§ **GOAL OF THE EXERCISE**:
Retype each line below without a single alteration.

§ **PROVIDED INFORMATION**:

+ + + + +

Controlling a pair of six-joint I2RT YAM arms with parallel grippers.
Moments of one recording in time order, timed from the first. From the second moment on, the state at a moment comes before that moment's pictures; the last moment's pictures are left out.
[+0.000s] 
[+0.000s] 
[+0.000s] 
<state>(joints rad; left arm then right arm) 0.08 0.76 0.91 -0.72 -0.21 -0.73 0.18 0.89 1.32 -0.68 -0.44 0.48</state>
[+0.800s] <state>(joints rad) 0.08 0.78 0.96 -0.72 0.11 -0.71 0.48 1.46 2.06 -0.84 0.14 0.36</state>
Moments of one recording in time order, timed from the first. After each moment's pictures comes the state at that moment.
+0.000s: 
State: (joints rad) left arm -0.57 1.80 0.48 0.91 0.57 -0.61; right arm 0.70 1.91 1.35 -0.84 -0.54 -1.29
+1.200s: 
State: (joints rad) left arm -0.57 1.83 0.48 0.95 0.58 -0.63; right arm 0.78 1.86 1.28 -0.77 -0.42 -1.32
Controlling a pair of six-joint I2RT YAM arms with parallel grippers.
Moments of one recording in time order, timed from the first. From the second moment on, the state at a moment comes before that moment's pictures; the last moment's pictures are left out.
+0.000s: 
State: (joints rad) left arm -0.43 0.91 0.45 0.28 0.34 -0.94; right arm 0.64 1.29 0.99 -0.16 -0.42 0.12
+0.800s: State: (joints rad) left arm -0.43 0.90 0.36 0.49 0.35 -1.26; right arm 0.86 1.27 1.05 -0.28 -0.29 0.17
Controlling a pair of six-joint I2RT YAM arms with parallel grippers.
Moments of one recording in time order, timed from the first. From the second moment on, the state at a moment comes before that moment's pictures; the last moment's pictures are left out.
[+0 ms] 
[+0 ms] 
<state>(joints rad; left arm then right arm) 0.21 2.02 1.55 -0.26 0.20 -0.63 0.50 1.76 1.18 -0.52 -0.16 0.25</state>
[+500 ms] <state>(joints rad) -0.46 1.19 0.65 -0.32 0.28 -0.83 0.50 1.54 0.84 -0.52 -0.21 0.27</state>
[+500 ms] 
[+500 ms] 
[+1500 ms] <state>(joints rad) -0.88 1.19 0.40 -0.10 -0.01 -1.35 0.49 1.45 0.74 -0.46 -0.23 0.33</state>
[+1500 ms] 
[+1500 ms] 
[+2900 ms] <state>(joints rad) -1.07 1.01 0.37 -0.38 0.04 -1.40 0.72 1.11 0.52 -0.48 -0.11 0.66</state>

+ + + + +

§ **RESPONSE TO THE EXERCISE**:
Controlling a pair of six-joint I2RT YAM arms with parallel grippers.
Moments of one recording in time order, timed from the first. From the second moment on, the state at a moment comes before that moment's pictures; the last moment's pictures are left out.
[+0.000s] 
[+0.000s] 
[+0.000s] 
<state>(joints rad; left arm then right arm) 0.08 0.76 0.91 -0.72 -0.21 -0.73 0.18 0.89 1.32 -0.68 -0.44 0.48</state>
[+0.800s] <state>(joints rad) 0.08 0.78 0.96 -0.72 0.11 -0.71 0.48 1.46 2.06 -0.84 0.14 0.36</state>
Moments of one recording in time order, timed from the first. After each moment's pictures comes the state at that moment.
+0.000s: 
State: (joints rad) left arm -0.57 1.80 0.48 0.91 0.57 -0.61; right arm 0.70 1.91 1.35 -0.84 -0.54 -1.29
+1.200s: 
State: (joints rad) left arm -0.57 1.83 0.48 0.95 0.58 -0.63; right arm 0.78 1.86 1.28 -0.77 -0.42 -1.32
Controlling a pair of six-joint I2RT YAM arms with parallel grippers.
Moments of one recording in time order, timed from the first. From the second moment on, the state at a moment comes before that moment's pictures; the last moment's pictures are left out.
+0.000s: 
State: (joints rad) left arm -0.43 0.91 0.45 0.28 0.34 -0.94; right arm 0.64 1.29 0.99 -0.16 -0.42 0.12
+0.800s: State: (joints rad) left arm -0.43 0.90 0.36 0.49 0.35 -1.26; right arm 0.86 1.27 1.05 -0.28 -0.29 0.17
Controlling a pair of six-joint I2RT YAM arms with parallel grippers.
Moments of one recording in time order, timed from the first. From the second moment on, the state at a moment comes before that moment's pictures; the last moment's pictures are left out.
[+0 ms] 
[+0 ms] 
<state>(joints rad; left arm then right arm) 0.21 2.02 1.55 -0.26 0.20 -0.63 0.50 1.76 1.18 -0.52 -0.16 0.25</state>
[+500 ms] <state>(joints rad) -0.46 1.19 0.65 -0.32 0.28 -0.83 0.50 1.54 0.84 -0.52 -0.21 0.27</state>
[+500 ms] 
[+500 ms] 
[+1500 ms] <state>(joints rad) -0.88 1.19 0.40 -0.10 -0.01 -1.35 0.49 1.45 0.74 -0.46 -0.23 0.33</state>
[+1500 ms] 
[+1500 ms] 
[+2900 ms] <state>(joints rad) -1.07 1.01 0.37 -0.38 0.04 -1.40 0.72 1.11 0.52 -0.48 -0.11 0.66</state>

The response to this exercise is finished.